It’s a difficult time to be working in breaking news. With the shift of focus to digital platforms and social media reporting, media outlets are pushed to be as fast as possible when releasing information in breaking news events. Alongside an increasing desire to be first with breaking news, there should also be an equally strong desire for accuracy, especially when lives and reputations are at risk.
Our basic journalistic instincts should tell us to err on the side of caution when releasing the names of suspects involved in harrowing cases, particularly when there are not enough sources to corroborate the information or sufficient amounts of investigation to confirm their involvement.
So why does the wrongful naming of innocent people in media reports continue to happen?
Take the case of Toby “Eggman” Reynolds, who was wrongly accused by users on the messaging board 4chan of carrying out a mass shooting at Oregon’s Umpqua Community College in October 2015. Storyful journalists Joe Galvin and Derek Bowler investigated this claim, eventually managing to talk directly to the man identified as Reynolds and confirm that he was, in fact, in Seattle, not the location of the shooting.
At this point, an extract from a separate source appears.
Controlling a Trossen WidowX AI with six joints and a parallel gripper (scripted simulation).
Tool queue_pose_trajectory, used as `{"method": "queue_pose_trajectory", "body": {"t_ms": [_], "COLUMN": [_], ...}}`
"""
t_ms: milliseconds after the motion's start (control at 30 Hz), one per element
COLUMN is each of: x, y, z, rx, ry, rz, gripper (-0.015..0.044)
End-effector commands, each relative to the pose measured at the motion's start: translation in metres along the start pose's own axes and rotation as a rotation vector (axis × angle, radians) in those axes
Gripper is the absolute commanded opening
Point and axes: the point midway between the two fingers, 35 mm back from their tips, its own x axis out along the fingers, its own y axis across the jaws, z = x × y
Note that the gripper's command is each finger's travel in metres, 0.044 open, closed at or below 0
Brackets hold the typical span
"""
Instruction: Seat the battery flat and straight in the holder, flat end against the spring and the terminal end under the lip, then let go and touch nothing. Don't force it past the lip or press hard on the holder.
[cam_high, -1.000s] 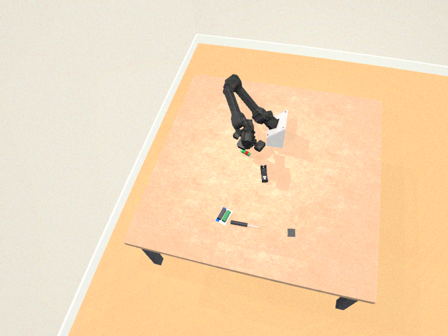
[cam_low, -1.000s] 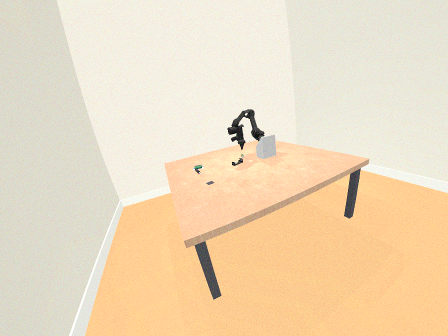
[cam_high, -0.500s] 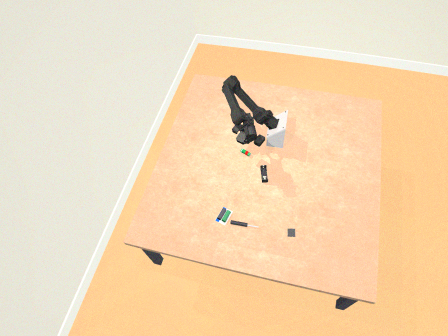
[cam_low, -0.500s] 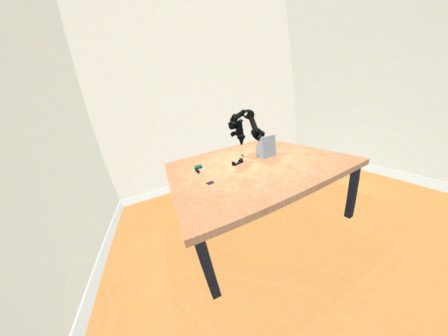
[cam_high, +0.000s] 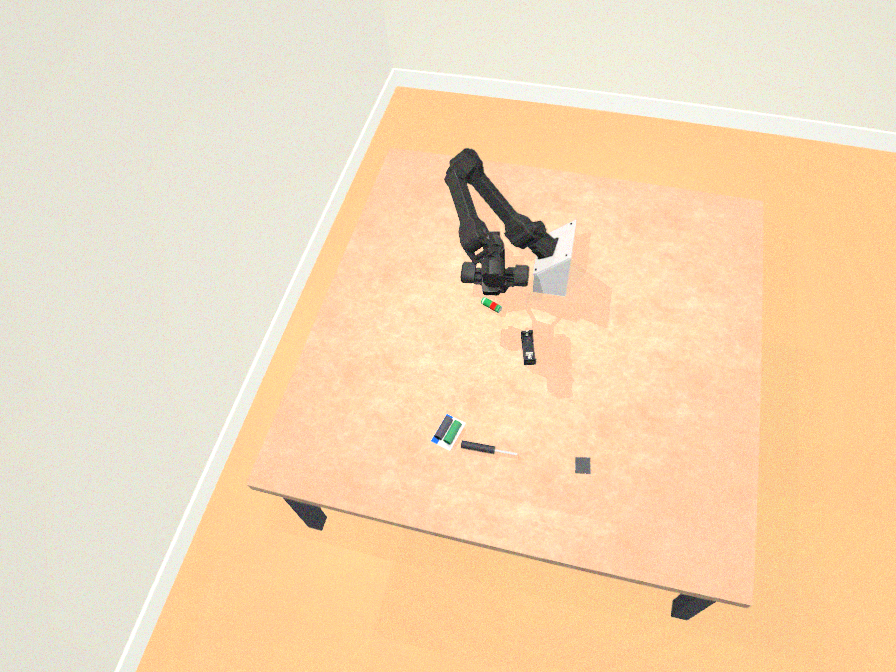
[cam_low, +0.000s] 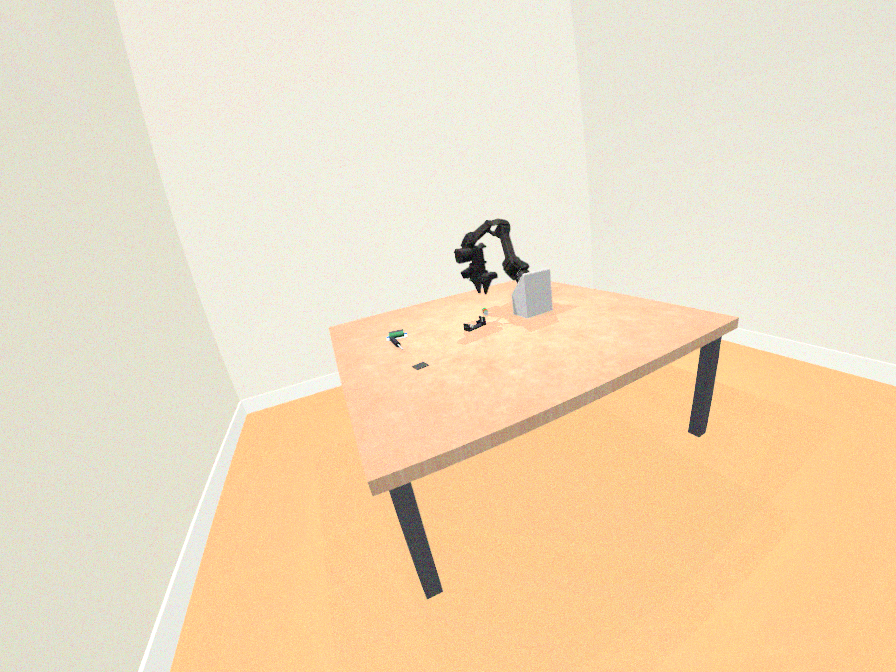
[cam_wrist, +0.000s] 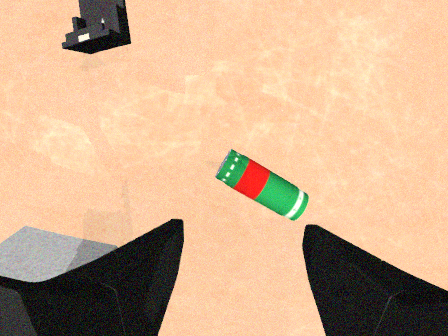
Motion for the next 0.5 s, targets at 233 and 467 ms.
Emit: {"method": "queue_pose_trajectory", "body": {"t_ms": [233, 467], "x": [0.039, 0.045], "y": [-0.013, -0.016], "z": [-0.010, -0.012], "rx": [-0.903, -1.081], "ry": [0.012, 0.019], "rz": [-0.013, -0.018], "gripper": [0.0239, 0.0239]}}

By this time, however, some news outlets had released this rumour as fact, seemingly without undertaking any independent investigation.
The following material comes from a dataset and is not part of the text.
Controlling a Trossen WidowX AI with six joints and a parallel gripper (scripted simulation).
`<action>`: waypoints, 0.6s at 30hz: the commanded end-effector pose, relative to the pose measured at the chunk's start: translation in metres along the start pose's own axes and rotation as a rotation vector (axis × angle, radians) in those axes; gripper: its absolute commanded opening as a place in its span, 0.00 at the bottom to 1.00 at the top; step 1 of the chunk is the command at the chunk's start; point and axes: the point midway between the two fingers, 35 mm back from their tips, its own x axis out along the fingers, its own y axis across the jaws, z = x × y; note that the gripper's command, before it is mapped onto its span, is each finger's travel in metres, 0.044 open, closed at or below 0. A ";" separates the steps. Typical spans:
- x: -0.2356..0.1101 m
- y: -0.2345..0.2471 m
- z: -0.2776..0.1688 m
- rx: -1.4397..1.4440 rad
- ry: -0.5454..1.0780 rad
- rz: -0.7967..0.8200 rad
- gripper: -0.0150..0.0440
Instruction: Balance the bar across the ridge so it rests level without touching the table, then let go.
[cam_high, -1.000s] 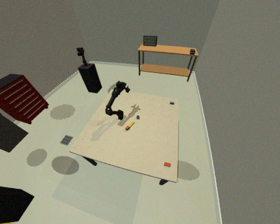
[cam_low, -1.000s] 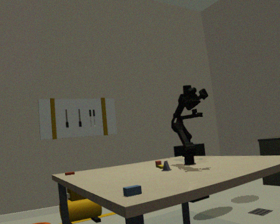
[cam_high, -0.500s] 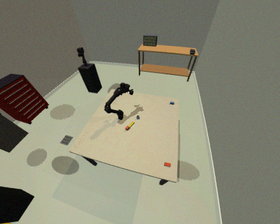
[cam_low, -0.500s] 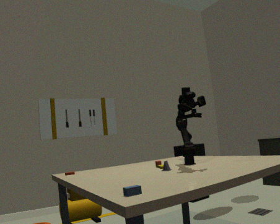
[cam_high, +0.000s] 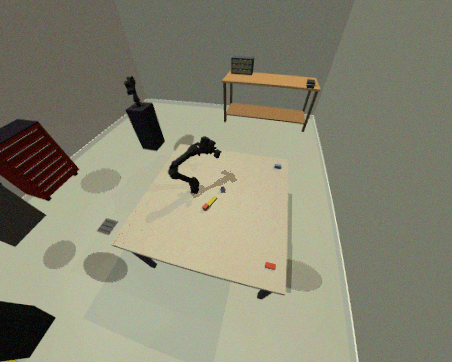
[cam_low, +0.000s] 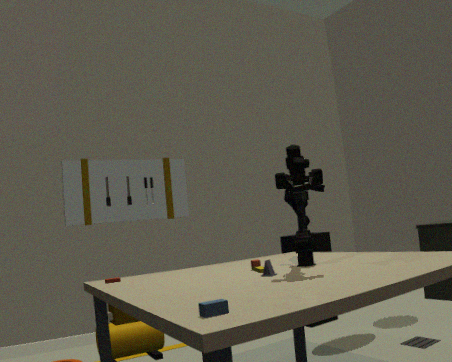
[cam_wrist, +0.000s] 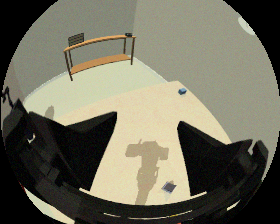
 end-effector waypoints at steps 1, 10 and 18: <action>0.008 -0.017 -0.012 -0.041 0.058 -0.053 0.79; 0.016 -0.054 -0.037 -0.124 0.181 -0.151 0.79; 0.017 -0.086 -0.062 -0.185 0.302 -0.216 0.79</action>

In an older case, Sunil Tripathi, a student at Brown University, was wrongly accused of being a suspect in the April 2013 Boston marathon bombings. Reddit users and several reporters on social media speculated on the innocence of the 22-year-old, who had been missing for a month, and, in some cases, reporters said they had heard Tripathi’s name being mentioned on the Boston police scanner.
Tripathi’s body was later discovered in the Providence River, Rhode Island, on April 23, 2013. His body had reportedly been in the water for some time, and it was believed that he had taken his own life. While Tripathi may not have been alive around the time of the erroneous accusation, this example of poor ethics from reporters, who accepted and shared rumour as fact, had a devastating effect on his family.
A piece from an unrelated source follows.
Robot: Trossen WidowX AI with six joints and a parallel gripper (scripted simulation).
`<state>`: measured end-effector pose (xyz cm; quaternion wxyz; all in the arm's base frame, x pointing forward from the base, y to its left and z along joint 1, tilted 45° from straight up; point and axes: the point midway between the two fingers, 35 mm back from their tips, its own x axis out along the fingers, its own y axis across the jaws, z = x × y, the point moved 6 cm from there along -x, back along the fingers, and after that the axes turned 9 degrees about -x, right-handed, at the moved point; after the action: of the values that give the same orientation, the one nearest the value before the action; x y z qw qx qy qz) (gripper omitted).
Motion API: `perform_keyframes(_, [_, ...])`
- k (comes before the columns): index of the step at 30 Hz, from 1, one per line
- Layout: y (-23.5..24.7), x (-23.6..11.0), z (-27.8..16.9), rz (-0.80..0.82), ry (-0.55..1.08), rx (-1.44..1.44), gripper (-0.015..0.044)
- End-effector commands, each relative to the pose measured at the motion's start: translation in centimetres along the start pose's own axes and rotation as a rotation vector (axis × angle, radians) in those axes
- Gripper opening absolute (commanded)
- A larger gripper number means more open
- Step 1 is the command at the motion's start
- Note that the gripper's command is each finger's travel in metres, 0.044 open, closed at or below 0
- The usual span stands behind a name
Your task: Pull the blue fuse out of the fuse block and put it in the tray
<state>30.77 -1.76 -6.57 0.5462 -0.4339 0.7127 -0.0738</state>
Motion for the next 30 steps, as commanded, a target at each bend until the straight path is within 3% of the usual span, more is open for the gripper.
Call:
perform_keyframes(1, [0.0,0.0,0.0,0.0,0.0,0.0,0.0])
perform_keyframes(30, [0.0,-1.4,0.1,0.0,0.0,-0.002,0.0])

“All of this was just noise, noise that just got louder because it kept bouncing off itself,” Tripathi’s sister Sangeeta said in an interview with the Philadelphia Inquirer. “It’s really crazy that someone sitting in their pajamas somewhere can start a chain that can get the media, traditional media that should have a certain amount of fact-checking, all really riled up.”
Storyful recently worked on a case of misidentification when a professor at Alexandria University was wrongly accused of being the hijacker of EgyptAir flight MS181. The flight was en route from Alexandria’s Burj al-Arab airport to Cairo on March 29, 2016, when it was hijacked and forced to land at Larnaca International Airport in Cyprus.
At Storyful, we carried out some of our own research on this information to be absolutely sure we would be naming the right person, and to avoid misinforming our newsroom clients. In the first few minutes of the investigation, we found a number of discrepancies with the information gleaned from posts being shared around online.
While this was clearly not the original version of the photo, it was being widely shared as showing the hijacker of the flight, and did not appear to show a man in his late 20s. When our reverse Google Image searches came back without any results, we knew we needed to keep digging.
Further searches uncovered a page for Dr. Samaha on the Alexandria University website, which included a picture of the professor.
This tallied with a Facebook account we found under the name of Ibrahim Samaha that also listed connections with the university.
Looking at this information, the picture circulating from the aircraft did not show a striking resemblance to the pictures we had found of Samaha. The reports of the hijacker’s age also did not add up with any of the content we had found.
Soon after, the BBC managed get in contact with Samaha, who confirmed that he was a passenger, but not the hijacker. The hijacker was later confirmed by Egyptian authorities to be 59-year-old Seif el Din Mustafa.
Once Samaha was released from the plane, he gave a few brief interviews. In footage from ONtv, Samaha said he believed the misunderstanding had derived from the cabin crew, due to a seating plan. Samaha also said his wife had called him while on the plane, asking him if he was the hijacker, before starting to cry. Further reports say Samaha’s wife, Nahla, did not want to talk to the press due to her “nervous shock and mental suffering.”
As the main role of news organizations is to accurately report information to the public, there should not be instances of innocent people being publicly named as suspects, particularly when there is enough easily discoverable evidence that produces more than one red flag. Nor should we be taking anything found on social media at face value, as getting the facts wrong can prove disastrous for those wrongfully accused (and embarrassing for the accusers). As the Reuters handbook has it: “Just because you have a named source does not mean you are free from responsibility for what you quote the source as saying.”
And as the cases of Reynolds, Tripathi and others similar show, when it comes to crowdsourced investigations on online platforms, nothing should go reported without thorough verification by professional journalists.
Is the trauma inflicted on people misidentified due to lack of verification work, and their families, really worth it in the race to be first?
Update: This article has been updated to show that Galvin and Bowler spoke “to the man identified as Reynolds” rather than “directly to Reynolds”. ‘Toby Reynolds’ was a pseudonym used by the individual, who later told Galvin and Bowler his real name.